Feb. 6th, 2003

I've had this dreadful feeling, the last few years, that my country's government will always take the sleazy option, whether it's about pension plans, secret trials, or setting nets on dolphins. So nobody believes Bush when he says "Iraq is hiding WMD, just trust me", and I never expected the government to expend some of its intelligence data to make a respectable public case. But for once I think they took the high road. Powell's speech laid out a lot more than I ever expected, and he was tolerably explicit about what (like the al Qaeda link) was speculative. The NYT transcript (warning: many painful transcriptos like "elicit weapons") and one analysis -- can anyone suggest a more skeptical analysis?

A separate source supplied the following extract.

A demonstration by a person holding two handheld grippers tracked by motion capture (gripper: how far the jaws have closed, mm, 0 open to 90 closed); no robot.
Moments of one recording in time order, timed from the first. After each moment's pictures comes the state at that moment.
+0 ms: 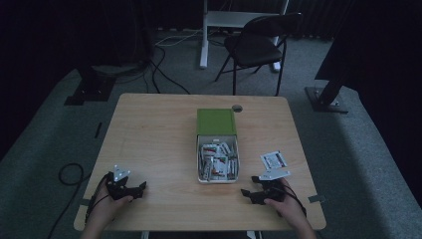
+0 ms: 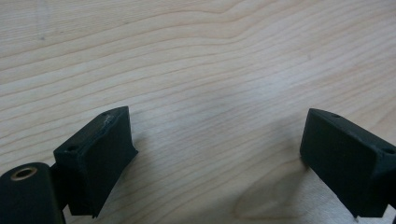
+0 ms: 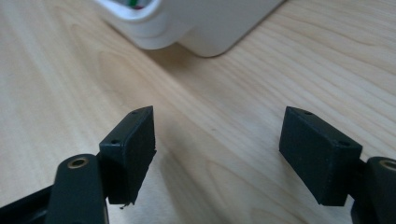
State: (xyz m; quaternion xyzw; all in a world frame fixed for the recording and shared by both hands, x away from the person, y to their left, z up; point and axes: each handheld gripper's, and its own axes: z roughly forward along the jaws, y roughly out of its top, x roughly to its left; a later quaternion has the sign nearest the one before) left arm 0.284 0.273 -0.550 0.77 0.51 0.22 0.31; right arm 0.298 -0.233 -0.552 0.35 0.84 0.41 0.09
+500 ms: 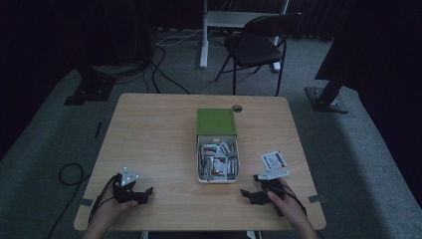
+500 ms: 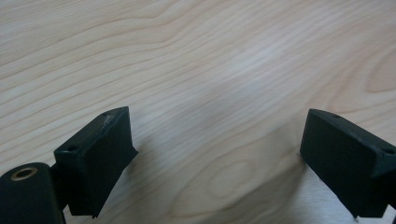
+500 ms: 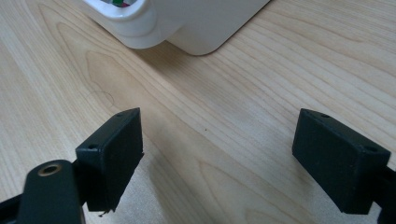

I'm not prepared to make a moral case for the war, or even a realpolitikal case from the U.S. point of view. (The gov't had better be doing a damn sight more than it's letting on about 1) actual terrorist groups and 2) North Korea, which is what we should be seriously worried about.) But if I were the U.N., and I wanted the U.N. to have any value, I would be convinced to issue an ultimatum to Iraq.

On the other hand, links like this make me wonder what earthly good for me as a citizen to worry my head about these things, when I'm drowning in idiots. So you don't have to clicky-click through the Salon ad,
Of those surveyed, only 17 percent knew the correct answer: that none of the hijackers were Iraqi. Forty-four percent of Americans believe that most or some of the hijackers were Iraqi; another 6 percent believe that one of the hijackers was a citizen of that most notorious node in the axis of evil. That leaves 33 percent who did not know enough to offer an answer.